Here’s my belief: I don’t agree with those who choose to take a knee during the national anthem. I was raised to stand with respect, put my right hand over my heart and gaze at the flag when the Star-Spangled Banner is sung or played. Where I come from, hats are removed and conversations are paused—although singing along is encouraged. Here in the Heartland, I suspect that many of you were brought up the same way.
But I also believe in freedom of speech and freedom of the press. What makes America great is that people have the right to protest and companies such as Nike have the right to run advertisements that may be offensive to some folks.
So while I don’t agree that Colin Kaepernick is the right role model for America, I do feel that “Believe in something. Even if it means sacrificing everything” is a good message. It’s empowering. It’s inspiring. And it’s a message that can have different meanings to different people.
For my whole life and career, I’ve been involved with people who believe in agriculture. And sometimes, yes, farming means sacrifice. Farmers sacrifice time with family during their busiest times of year. They sacrifice the freedom to go on vacation whenever they please. They sacrifice their bodies with back-breaking manual labor. They sacrifice sleep to care for sick animals. They sacrifice income when weather and markets and trade policies don’t cooperate.
Why do they do it? Because they believe in something.
Despite inevitable hardships and heartbreaks, farmers believe rural life is a good way to raise a family. They believe feeding, clothing and fueling the world is an honorable profession. They believe in tradition. They believe in handshakes and hard work. They believe in being good stewards of the land. They believe many of the best things in life are, indeed, free: sunrises, wide-open spaces and seeing new growth and new life each season. They believe in patriotism, Christian values and community pride.
And they believe in helping neighbors in need. This summer’s drought is a great example. When I visited with Gallatin Agri Services Manager John Davis for the story on page 6, he told me about how local row-crop growers shared their drought-stricken corn fields with cattle producers to cut silage to feed their animals. That’s what farmers do. They help each other, even when facing tough times themselves.
Not only have I worked in agriculture my whole adult life, but more specifically, I’ve worked for agricultural cooperatives the entire time. Co-ops also are something to believe in. They are created by people who have a need and believe in working together for the common good. MFA, for example, was organized by a group of farmers who banded together for economic strength in purchasing inputs. Cooperatives serve their members, not a corporate board. And cooperatives are filled with people—both employees and members—who believe in a servant spirit.

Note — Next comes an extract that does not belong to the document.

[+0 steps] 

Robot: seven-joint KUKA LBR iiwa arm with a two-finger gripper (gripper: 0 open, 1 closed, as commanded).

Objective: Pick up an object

For me, farmers are real role models, not overpaid athletes and spoiled celebrities. Let them take a knee in protest if they want. As I tell my kids all the time, you can’t control what other people do. You are only responsible for your actions. So I will always stand respectfully for the national anthem. I hope you will, too.
I’ll also keep on believing in the power of cooperation, in doing an honest day’s work, in leaving this world better than we found it and instilling the values of God and country in the next generation. Now, those are things you can believe in. Just do it.